How to complete this task:
List each line of the data that holds the string "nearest".

[Items from a dataset]
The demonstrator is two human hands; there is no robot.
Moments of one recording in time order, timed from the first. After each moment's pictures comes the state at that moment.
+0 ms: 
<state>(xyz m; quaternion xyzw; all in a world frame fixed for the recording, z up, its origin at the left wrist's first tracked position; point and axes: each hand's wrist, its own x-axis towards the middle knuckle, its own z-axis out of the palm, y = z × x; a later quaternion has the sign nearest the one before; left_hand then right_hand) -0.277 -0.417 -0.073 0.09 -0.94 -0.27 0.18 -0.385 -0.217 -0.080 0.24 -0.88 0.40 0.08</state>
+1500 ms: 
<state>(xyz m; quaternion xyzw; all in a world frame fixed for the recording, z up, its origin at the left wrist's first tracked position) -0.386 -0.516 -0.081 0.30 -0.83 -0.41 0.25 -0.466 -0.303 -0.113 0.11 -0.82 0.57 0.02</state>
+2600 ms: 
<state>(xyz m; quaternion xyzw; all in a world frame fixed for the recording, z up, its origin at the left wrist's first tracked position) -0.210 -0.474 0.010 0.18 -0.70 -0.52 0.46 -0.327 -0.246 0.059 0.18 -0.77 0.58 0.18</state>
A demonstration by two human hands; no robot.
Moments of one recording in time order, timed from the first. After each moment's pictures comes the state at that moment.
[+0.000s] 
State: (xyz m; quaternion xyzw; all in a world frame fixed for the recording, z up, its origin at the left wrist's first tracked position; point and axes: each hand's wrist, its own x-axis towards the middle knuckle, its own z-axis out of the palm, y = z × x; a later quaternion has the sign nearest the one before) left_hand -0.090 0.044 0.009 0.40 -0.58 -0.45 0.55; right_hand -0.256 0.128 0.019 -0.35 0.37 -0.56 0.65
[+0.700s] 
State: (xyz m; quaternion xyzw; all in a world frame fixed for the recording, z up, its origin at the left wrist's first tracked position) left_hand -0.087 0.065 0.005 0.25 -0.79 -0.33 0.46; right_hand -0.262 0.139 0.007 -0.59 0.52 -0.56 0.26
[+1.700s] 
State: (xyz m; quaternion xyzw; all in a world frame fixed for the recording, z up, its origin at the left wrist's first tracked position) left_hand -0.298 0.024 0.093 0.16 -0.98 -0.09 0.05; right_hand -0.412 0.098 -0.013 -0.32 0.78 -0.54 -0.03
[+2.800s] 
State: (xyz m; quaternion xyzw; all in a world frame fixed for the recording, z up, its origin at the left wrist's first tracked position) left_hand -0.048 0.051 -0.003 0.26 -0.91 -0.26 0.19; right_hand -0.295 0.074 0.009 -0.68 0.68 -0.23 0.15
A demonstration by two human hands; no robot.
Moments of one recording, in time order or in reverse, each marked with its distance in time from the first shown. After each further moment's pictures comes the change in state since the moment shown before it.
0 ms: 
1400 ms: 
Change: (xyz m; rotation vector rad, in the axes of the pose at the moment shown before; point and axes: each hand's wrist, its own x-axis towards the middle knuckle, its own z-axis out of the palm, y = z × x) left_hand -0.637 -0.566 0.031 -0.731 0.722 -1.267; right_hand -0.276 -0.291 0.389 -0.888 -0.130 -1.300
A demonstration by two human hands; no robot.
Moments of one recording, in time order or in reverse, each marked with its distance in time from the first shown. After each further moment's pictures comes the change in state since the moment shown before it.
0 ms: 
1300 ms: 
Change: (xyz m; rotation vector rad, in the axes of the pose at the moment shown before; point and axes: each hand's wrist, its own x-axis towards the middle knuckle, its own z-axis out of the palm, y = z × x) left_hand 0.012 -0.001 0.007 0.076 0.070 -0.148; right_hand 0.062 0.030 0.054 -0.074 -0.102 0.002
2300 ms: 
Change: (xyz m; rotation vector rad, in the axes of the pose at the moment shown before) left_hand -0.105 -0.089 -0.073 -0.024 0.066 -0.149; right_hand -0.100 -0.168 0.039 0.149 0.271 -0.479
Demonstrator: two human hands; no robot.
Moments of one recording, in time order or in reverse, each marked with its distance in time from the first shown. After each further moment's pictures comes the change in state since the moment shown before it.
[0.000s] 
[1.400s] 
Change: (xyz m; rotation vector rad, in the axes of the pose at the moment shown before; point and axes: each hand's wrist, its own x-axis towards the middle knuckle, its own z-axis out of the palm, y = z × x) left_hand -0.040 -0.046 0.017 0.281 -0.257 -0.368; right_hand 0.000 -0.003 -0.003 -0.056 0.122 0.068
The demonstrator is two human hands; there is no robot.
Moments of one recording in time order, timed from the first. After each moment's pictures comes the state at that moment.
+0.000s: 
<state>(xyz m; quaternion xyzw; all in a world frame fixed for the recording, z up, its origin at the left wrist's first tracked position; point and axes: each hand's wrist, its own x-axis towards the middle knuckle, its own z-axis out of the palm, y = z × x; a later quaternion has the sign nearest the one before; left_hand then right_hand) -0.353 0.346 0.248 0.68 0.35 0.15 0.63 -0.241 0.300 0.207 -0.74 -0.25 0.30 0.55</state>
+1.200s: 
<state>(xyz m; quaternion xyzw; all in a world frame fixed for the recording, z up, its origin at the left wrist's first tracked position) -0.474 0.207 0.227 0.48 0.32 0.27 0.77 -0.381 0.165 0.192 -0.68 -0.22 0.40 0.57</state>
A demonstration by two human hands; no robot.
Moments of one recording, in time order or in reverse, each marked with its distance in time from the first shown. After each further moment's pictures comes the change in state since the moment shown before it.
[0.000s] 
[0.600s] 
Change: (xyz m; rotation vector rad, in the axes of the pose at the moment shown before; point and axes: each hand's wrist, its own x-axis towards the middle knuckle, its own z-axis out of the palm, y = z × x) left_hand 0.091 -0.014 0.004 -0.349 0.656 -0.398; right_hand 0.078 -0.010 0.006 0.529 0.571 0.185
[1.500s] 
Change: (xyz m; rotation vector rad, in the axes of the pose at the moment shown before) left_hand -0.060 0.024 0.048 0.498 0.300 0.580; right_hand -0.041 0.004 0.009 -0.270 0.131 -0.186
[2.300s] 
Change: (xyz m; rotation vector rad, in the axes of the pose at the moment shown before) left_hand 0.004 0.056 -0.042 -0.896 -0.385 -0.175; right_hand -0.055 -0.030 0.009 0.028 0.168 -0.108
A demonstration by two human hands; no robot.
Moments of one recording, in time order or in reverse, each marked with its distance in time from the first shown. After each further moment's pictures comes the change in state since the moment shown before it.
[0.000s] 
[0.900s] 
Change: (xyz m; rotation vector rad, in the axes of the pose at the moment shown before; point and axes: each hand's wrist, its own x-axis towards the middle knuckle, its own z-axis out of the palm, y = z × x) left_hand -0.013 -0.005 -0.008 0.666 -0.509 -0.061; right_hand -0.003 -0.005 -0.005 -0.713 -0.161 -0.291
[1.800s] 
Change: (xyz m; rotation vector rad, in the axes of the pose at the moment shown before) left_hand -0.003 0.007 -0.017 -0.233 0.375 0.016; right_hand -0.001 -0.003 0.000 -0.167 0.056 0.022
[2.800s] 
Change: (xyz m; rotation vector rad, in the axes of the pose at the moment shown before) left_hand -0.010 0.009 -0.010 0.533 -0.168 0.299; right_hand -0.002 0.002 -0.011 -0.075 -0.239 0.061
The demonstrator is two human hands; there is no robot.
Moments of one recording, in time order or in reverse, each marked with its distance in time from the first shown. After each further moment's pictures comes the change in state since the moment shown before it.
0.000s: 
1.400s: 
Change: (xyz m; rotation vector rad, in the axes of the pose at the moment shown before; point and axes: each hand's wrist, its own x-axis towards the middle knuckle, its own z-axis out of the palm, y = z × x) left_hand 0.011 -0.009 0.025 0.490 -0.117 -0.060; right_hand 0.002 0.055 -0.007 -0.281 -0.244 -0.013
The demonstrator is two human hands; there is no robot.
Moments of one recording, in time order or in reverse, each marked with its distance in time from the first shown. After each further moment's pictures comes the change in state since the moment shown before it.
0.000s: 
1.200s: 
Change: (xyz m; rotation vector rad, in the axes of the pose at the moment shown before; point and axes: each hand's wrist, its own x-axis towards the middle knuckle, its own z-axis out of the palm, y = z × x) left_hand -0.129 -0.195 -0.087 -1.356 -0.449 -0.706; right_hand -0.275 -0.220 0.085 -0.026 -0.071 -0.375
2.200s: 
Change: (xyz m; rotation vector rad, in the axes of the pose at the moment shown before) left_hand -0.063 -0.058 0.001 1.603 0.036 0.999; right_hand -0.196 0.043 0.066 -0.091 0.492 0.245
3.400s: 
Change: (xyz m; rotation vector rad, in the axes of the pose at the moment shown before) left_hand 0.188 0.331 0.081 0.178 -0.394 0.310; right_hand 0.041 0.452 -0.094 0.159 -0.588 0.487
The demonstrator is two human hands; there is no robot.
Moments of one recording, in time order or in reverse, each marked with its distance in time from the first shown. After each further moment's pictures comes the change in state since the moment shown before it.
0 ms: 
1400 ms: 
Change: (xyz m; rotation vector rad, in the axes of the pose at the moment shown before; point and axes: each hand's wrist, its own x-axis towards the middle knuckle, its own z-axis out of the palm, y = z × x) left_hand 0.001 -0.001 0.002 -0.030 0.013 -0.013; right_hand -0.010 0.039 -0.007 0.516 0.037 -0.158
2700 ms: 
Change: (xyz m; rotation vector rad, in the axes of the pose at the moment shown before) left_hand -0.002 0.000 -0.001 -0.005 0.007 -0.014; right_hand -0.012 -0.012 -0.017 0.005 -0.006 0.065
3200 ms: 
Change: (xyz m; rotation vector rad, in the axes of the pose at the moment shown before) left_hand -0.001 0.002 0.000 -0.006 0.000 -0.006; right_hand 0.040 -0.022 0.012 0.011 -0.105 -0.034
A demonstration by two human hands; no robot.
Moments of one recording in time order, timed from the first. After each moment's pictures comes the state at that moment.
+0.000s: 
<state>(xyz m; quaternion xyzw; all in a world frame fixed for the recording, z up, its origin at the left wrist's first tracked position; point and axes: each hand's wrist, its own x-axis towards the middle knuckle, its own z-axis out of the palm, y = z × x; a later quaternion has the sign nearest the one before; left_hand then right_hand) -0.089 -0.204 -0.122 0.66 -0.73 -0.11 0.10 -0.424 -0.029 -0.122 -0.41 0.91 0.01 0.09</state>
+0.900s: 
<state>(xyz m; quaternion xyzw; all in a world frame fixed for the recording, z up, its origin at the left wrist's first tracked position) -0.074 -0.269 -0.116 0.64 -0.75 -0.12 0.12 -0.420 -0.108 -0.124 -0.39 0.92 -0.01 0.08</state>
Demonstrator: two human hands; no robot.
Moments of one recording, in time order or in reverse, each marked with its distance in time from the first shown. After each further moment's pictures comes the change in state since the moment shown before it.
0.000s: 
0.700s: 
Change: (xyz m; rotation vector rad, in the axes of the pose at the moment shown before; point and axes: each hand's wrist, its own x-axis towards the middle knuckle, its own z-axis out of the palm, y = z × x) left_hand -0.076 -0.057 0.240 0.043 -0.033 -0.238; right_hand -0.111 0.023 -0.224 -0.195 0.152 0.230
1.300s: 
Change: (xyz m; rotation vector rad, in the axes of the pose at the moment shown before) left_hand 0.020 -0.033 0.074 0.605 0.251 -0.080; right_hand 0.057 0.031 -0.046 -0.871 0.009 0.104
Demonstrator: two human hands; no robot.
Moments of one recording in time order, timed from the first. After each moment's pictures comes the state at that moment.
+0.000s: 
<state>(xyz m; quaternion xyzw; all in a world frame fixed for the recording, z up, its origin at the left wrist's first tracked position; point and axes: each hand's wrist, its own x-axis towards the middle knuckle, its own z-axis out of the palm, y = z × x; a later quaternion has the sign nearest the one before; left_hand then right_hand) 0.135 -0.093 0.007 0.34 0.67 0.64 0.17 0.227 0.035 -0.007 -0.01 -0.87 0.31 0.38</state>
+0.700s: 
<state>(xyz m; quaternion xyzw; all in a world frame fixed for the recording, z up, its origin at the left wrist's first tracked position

Your solution:
<state>(xyz m; quaternion xyzw; all in a world frame fixed for the recording, z up, its origin at the left wrist's first tracked position; point and axes: each hand's wrist, its own x-axis towards the middle knuckle, its own z-axis out of the palm, y = z × x; a later quaternion has the sign nearest the one before; left_hand then right_hand) -0.277 -0.417 -0.073 0.09 -0.94 -0.27 0.18 -0.385 -0.217 -0.080 0.24 -0.88 0.40 0.08</state>
State: (xyz m; quaternion xyzw; all in a world frame fixed for the recording, z up, its origin at the left wrist's first tracked position; point and axes: each hand's wrist, its own x-axis towards the middle knuckle, its own z-axis out of the palm, y = z × x; a later quaternion has the sign nearest the one before) left_hand -0.090 0.044 0.009 0.40 -0.58 -0.45 0.55; right_hand -0.256 0.128 0.019 -0.35 0.37 -0.56 0.65
<state>(xyz m; quaternion xyzw; all in a world frame fixed for the recording, z up, its origin at the left wrist's first tracked position; point and axes: each hand's wrist, its own x-axis towards the middle knuckle, its own z-axis out of the palm, y = z × x; a later quaternion has the sign nearest the one before; left_hand then right_hand) -0.353 0.346 0.248 0.68 0.35 0.15 0.63 -0.241 0.300 0.207 -0.74 -0.25 0.30 0.55</state>
<state>(xyz m; quaternion xyzw; all in a world frame fixed for the recording, z up, its origin at the left wrist's first tracked position; point and axes: each hand's wrist, its own x-axis towards the middle knuckle, its own z-axis out of the palm, y = z × x; a later quaternion has the sign nearest the one before; left_hand then right_hand) -0.089 -0.204 -0.122 0.66 -0.73 -0.11 0.10 -0.424 -0.029 -0.122 -0.41 0.91 0.01 0.09</state>
<state>(xyz m; quaternion xyzw; all in a world frame fixed for the recording, z up, its origin at the left wrist's first tracked position; point and axes: each hand's wrist, its own x-axis towards the middle knuckle, its own z-axis out of the palm, y = z × x; a later quaternion has the sign nearest the one before; left_hand then right_hand) 0.135 -0.093 0.007 0.34 0.67 0.64 0.17 0.227 0.035 -0.007 -0.01 -0.87 0.31 0.38</state>

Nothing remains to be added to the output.